The fatherhood of God, the motherhood of God, the sonship of God, the household of God.

So in the life of the real Christian, there should, there must be apparent in our character, the characteristics of the triune God. 


There should be evidence that inborn in the Christian, are the God-qualities of construction, creation, character building, cementing together, and comforting crowned with sacrifice and obedience. 


It is the mind of God that every one, who by the blood of Jesus is admitted to membership in the Body of Christ, should reproduce in others the qualities that God has planted in them. 

Blessed be His precious name!


Following His Example

Beloved, you and I as sons of God by virtue of our sins having been washed away, after we have yielded ourselves to God, stand before mankind to present ourselves to the Lord, even as Jesus Himself presented Himself to God, a complete consecration "unto all righteousness."


The Great Blunder


Now may I call your attention to one thing? 

The question of baptism has usually been presented to the world from the sixth of Romans, which in itself is not a discussion of baptism at all. 


The subject of baptism in the sixth of Romans is only used as an illustration of the deeper death-life of the Christian. 

No mention is made whatever of baptism, either into the father, or the Spirit. 


Paul deals only with death of sin, the subject he was emphasizing, which is demonstrated in our one immersion, into the Son, while Jesus commanded an immersion into each separate name of the Trinity. 


Paul's teaching all the way through is filled with the subject of the death-life of the Christian.


For years and years, as I have gone into the Word of God and prayed over these questions and heard men teach on the subject of baptism, there was something in my spirit that always revolted against the cross-death being taught as the Christian's death. 

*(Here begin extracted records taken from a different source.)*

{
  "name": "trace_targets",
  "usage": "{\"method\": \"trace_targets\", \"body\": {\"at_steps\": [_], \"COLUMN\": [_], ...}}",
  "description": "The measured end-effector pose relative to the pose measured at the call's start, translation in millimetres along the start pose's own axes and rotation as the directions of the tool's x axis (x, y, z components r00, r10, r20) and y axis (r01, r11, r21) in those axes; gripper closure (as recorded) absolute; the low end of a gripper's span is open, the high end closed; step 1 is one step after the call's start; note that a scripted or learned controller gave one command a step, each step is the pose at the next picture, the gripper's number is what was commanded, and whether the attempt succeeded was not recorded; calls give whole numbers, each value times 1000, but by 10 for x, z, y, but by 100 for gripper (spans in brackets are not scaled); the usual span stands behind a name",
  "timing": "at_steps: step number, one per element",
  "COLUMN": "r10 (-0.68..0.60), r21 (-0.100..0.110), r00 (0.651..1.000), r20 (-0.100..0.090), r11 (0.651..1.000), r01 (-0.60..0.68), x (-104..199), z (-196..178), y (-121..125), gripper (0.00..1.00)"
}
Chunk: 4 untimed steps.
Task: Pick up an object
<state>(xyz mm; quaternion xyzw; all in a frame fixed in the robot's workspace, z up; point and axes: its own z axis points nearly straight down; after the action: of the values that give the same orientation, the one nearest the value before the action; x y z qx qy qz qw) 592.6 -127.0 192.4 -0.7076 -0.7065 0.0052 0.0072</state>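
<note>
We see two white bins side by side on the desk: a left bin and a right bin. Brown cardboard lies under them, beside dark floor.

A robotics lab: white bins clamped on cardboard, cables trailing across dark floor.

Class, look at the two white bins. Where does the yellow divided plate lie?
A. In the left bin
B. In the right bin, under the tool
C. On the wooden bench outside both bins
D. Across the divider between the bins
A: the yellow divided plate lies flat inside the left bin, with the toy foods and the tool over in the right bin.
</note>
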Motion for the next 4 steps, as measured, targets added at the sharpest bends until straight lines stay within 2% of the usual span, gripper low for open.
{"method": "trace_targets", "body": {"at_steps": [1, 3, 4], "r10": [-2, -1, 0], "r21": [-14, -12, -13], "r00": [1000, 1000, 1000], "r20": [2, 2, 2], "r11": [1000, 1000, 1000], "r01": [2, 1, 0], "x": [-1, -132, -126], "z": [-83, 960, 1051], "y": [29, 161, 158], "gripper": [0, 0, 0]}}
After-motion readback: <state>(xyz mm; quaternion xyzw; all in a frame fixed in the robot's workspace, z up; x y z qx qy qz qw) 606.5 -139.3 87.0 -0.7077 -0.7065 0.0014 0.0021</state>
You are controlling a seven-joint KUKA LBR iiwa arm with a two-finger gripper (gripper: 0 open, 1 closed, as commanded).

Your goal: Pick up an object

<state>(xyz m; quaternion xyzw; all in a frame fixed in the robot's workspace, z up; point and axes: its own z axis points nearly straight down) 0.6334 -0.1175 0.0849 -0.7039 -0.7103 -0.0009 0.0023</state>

The cross-death is the death of the old man, and our sins are nailed to the cross and are done with.


Therefore, the man who comes to present himself for baptism ought to be considered, and should consider, and reckon himself as finished with sin. 

It is past and done and gone and now he stands before the world to present himself as one who is finished with sin in all its aspects. 

He presents himself as a saved man that he may come forth a new man in Christ Jesus, declaring himself forevermore committed unto God the Father, unto God the Son, unto God the Holy Ghost.